The Attempt at a Solution

Using these two equations
A + B = 0
$$i_c(0+) + i_L(0+) + i_R(0+) = 0$$
$$RC di_R/dt = -2 mA$$
$$i_R(t) = -2e^{-10.10t} + 2e^{-989.9t} mA$$

 

[CEL]

Homework Statement

In a parallel RLC circuit determine $$i_R(t)$$.
R = 20 mohms
L = 2mH
C = 50 mF

v(0+) = 0 (capacitor)
i(0-) = 2mA (inductor)My question is what is $$i_R(0^+)$$? According to my final answer, it should be 0. However, went I graph it with PSPICE, it looks like it starts out somewhere at -186mA. I know that i_R can change instantaneously but the graph that pspice makes, makes it look like it will never be 0. I was under the impression that if the voltage of the capacitor is 0 then iR(t) will be 0 regardless of the current in the inductor. Is this correct?

Yes, you are correct. Since $$V_R(0^+) = V_C(0^+) = 0$$, $$i_R(0^+)$$ should also be zero.

Homework Equations

$$\alpha = 500 Hz$$
$$\omega_0 = 100 Hz$$
$$i_R(t) = Ae^{-10.10t} + Be^{-989.9t}$$

The Attempt at a Solution

Using these two equations
A + B = 0
$$i_c(0+) + i_L(0+) + i_R(0+) = 0$$
$$RC di_R/dt = -2 mA$$
$$i_R(t) = -2e^{-10.10t} + 2e^{-989.9t} mA$$

You should write your differential equation using $$i_L$$ as the independent variable.
You get $$i_L(t) = Ae^{-10.10t} + Be^{-989.9t}$$, with $$i_L(0) = 2mA$$ and $$\frac{di_L}{dt}(0) = 0$$

 

[piercas]

First, it is important to note that the initial conditions given in the question (v(0+) = 0 and i(0-) = 2mA) are not consistent with an overdamped RLC circuit. In an overdamped circuit, the initial conditions for the capacitor (v(0+) = v(0-) = 0) and the inductor (i(0+) = i(0-) = 0) should be equal.

Assuming that the initial conditions for the capacitor and inductor are both 0, the solution for i_R(t) in an overdamped RLC circuit would be:

i_R(t) = Ae^{-10.10t} + Be^{-989.9t}

Where A and B are constants that can be determined using the initial conditions and the equations for the circuit.

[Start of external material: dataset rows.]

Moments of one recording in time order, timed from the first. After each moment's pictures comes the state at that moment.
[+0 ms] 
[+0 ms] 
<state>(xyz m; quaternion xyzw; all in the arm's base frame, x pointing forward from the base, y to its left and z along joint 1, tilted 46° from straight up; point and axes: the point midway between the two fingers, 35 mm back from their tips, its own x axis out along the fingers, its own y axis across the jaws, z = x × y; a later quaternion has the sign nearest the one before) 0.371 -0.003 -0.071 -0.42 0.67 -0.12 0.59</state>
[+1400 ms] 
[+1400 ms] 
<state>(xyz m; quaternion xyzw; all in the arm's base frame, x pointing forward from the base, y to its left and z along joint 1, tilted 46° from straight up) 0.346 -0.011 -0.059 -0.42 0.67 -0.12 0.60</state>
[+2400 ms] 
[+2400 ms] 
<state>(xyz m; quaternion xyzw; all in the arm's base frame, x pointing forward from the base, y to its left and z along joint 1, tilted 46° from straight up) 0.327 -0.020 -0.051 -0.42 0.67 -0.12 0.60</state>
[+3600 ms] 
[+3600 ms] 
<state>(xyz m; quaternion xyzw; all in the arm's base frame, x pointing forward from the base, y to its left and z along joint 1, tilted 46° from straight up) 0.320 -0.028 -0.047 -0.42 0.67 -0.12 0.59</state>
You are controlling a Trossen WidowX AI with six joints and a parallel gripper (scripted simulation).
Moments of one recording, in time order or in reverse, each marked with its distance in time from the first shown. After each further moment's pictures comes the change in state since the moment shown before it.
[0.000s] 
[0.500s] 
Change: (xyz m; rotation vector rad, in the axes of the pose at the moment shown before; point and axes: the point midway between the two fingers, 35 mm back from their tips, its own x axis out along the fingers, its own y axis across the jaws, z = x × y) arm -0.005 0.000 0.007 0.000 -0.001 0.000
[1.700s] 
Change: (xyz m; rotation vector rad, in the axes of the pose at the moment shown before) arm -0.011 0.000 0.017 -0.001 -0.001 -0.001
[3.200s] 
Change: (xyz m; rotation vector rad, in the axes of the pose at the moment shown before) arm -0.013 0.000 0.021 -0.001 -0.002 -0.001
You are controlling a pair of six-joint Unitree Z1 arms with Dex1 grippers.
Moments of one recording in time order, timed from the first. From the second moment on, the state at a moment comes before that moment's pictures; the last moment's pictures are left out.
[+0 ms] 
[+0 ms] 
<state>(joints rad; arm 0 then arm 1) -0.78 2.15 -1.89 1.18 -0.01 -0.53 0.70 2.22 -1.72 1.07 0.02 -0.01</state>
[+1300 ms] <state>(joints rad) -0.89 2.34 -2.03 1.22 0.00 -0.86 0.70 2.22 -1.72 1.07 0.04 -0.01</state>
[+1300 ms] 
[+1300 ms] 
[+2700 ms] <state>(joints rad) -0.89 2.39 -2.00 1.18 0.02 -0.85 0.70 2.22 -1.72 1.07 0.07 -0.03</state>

Now, to address the discrepancy between your calculated solution and the graph from PSPICE, it is important to remember that PSPICE creates a numerical approximation of the solution, which may not be completely accurate. It is also possible that there could be a mistake in your calculations or equations that is causing the discrepancy. Double check your work and equations to ensure they are correct.

In addition, it is important to note that the solution for i_R(t) in an overdamped circuit will eventually approach 0, but it may take longer than a critically damped or underdamped circuit. This could explain why the graph from PSPICE appears to start at -186mA. However, it is important to remember that the solution for i_R(t) will eventually reach 0, even if it takes a longer time.

In conclusion, the solution for i_R(t) in an overdamped RLC circuit should approach 0, but it may take longer than other types of circuits. It is also important to double check your calculations and equations to ensure they are correct.